6. Intention estimator (60) for classifying future trajectory courses of objects within the image (x) captured by the sensor (30), which is set up to carry out the method according to one of claims 1 to 5, comprising:

- A segmenter (61) which is set up to determine the textureless representation (SEM) of the image (x);

- An object detector (62) which is set up to identify objects (obj) within the image (x) and to determine kinetic variables (kin) of the identified objects (obj); and

- An estimator (63) which is set up to assign the kinetic variables (kin) of the identified objects (obj) to a class (i) of a specifiable plurality of classes.
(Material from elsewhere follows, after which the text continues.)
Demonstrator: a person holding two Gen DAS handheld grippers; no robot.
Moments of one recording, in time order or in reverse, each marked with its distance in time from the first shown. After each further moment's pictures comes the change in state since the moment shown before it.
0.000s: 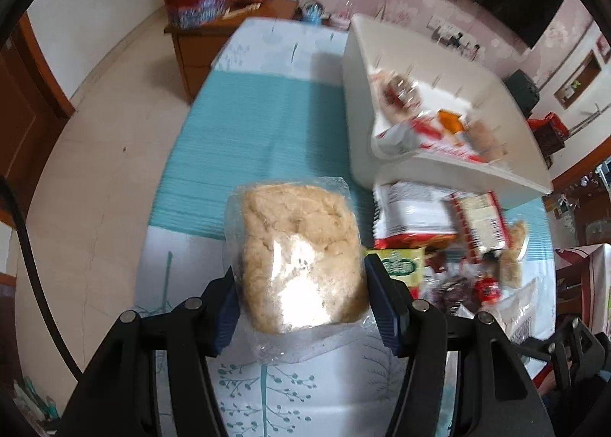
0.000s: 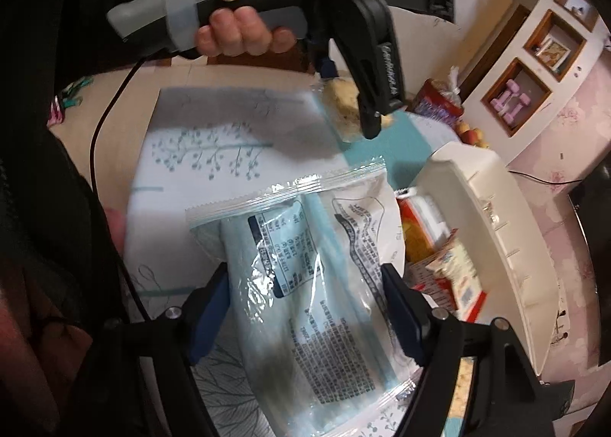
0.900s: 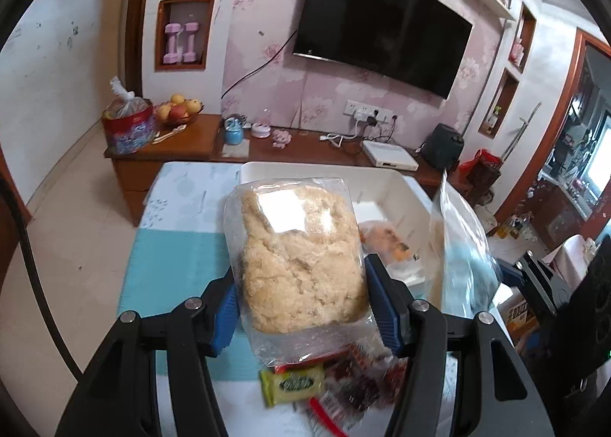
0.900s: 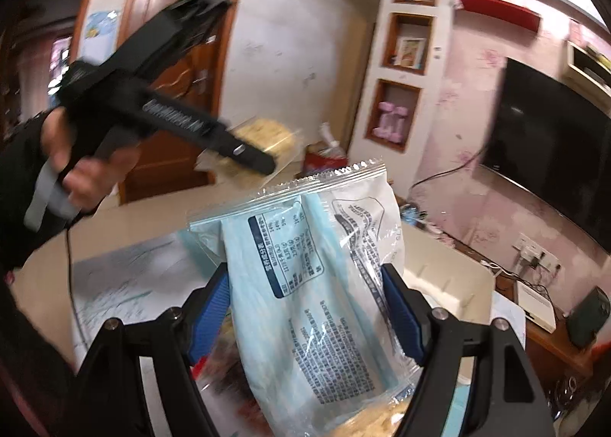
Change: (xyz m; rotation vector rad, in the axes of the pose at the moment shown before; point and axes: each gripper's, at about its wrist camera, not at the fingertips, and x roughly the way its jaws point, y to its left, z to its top) left arm -0.061 -0.074 0.057 0.181 -0.387 -0.207; right arm -0.052 -0.134 0.001 0.436 -0.363 -0.251
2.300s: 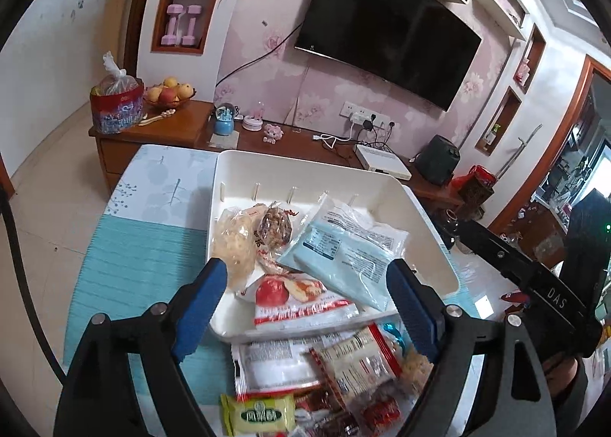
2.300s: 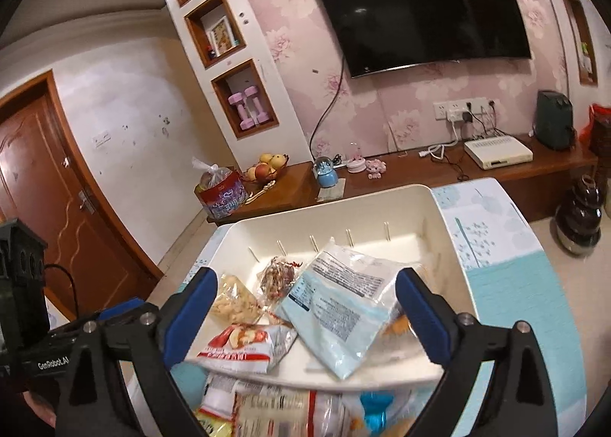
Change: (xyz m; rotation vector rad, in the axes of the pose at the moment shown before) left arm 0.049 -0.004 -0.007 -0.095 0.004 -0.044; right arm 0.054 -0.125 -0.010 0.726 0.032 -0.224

The computer-implemented method of training the intention estimator (60) of claim 6, comprising the steps of:

- Generating a plurality of scenes (sz);

- Generation of texture-free representations (SEM) correspondingly from a prescribable camera position from recorded images of the scene (sz);

- Providing a training data set for training the intention estimator (60), comprising the generated texture-free representations (SEM) and

a) setpoint values of the kinetic variables (kins) generated from the respective scenes, and / or

b) setpoint values generated from the respective scenes of the objects (objs) visible in the texture-free representation (SEM) from the specifiable camera position.

8. The method according to claim 7, wherein the object detector (62) is trained by means of the training data set.

9. The method according to claim 7 or 8, wherein in the respective scenes contained time courses of the kinetic variable (kin) by time courses a corresponding jerk (r) are shown.

10. Training device (140) which is set up to carry out the method according to one of claims 7 to 9.

11. Computer program which is set up to carry out the method according to one of claims 1 to 5 or 7 to 9.

12. Machine-readable storage medium (46, 146) on which the computer program according to claim 11 is stored.